PEILLET Georgette 23 juillet 2016 à 10 h 48 min

Beaucoup de gens sont ignorants de ce que font nos politiques et c’est bien là le problème : le manque d’éducation et d’informations – L’extrème droite profite de cette ignorance – Je pense que c’est à l’école qu’on doit s’instruire de tout et de l’histoire dès le plus jeune age-Dans ma vie active (j’ai 80 ans) et eu contacts avec beaucoup de gens, souvent ils ne savaient pas lire, ni écrire, ils arrivaient de pays pauvres où l’on ne scolarise pas les enfants et encore moins les filles et ce qui m’attriste c’est qu’ils sont des millions comme ça – Ils se font abuser par les belles paroles des médias – Il n’y a qu’un son de cloche à la télé – Toujours les memes tetes, et toujours les memes discours. Beaucoup n’ont pas d’autres informations que la télé- ça aussi c’est un gros problème.
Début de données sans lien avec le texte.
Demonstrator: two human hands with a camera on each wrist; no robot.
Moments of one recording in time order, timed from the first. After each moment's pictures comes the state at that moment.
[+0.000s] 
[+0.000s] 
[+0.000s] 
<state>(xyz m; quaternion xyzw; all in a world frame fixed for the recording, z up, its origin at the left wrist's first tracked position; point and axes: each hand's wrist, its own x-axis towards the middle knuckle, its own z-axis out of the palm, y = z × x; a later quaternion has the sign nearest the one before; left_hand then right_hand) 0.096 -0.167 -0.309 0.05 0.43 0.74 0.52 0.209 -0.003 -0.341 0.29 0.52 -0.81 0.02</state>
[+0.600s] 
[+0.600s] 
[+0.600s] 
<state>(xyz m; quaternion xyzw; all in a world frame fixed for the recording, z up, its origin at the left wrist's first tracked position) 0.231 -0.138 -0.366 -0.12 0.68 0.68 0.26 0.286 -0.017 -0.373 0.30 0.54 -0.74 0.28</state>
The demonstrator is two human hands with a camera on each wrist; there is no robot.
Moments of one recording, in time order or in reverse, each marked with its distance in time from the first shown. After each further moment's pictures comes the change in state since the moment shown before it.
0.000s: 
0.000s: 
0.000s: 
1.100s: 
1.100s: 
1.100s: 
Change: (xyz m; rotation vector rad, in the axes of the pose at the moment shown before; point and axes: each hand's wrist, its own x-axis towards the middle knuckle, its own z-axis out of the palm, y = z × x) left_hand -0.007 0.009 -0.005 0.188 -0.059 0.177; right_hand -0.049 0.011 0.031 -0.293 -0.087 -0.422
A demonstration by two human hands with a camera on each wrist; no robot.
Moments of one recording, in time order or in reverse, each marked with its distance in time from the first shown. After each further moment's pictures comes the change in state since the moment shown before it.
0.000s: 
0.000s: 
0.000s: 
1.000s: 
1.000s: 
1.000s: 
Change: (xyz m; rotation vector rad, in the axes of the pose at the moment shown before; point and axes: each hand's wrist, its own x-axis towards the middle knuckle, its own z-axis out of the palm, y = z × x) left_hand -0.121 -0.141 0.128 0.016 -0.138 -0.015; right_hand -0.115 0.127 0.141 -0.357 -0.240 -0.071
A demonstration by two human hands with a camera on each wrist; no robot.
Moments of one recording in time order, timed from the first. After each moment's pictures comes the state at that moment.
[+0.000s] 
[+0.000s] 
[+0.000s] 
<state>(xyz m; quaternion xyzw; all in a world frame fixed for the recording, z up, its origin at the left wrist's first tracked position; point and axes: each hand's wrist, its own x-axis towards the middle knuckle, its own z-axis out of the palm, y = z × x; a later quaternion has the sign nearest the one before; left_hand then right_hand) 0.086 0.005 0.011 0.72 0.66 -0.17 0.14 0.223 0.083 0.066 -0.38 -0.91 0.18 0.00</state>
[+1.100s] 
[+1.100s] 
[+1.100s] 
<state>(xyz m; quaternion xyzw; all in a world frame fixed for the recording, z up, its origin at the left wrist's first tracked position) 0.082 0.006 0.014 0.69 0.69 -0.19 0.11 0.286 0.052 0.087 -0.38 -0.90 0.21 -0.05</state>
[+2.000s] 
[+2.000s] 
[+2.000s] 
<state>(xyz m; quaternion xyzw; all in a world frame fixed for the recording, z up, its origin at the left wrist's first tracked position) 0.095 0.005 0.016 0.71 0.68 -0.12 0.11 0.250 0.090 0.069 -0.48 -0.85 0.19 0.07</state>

chb 27 juillet 2016 à 23 h 36 min

Difficile, une fois de plus, de nier le rapport entre la terreur qui s’abat sur nos têtes et la politique moyen-orientale de nos dirigeants. ( Bruno Guigue, qui n’a pas besoin d’imaginer un nouveau Gladio pour constater l’instrumentalisation anti-sociale, propagandiste, belliciste et pour tout dire agressive et criminelle, de la part du gouvernement « français »).
Patrick est bien trop aimable avec le hollandisme quand il ne dénonce pas ses crimes ! Les “dégâts collatéraux” de nos bombes à Alep en vengeance de la tuerie de Nice montrent par exemple que le président normal est en guerre plus contre les syriens que contre les terroristes, dont il chouchoutait (et armait !) certains groupes il n’y a pas longtemps. Les lois liberticides et contre les protections des salariés, la priorité systématique à la finance de voyou, la destruction des services publics, l’état policier, c’est aussi ni plus ni moins qu’une guerre contre le peuple ! Tout ça en instrumentalisant les attentats ou le bris de glaces à Necker, tellement pratiques pour une descente vers le fascisme qu’on en devient complotiste… c’est-à-dire méfiant (interdit ?).
D’accord en tous cas avec G Peillet pour supprimer la télé aux ordres du capital, avec A Harrisson pour sortir de cette UE (contre ses propres peuples) et de l’OTAN.

chb 28 juillet 2016 à 0 h 17 min

Ils nous avaient déjà fait le coup de l’union nationale après Charlie, quand Hollande, pour l’occasion de la défense de la Liberté d’expression avait invité à Paris des salopards habitués à tuer des journalistes chez eux… Et voilà qu’il fait le jeu des terroristes, aggravant le chaos.
Non à l’union nationale avec ce gouvernement. Ensemble, oui mais sans eux. Contre eux, plutôt : y a pas d’alternative dans cette guerre des classes (merci à Jean Ortiz qui rappelle la lutte nécessaire).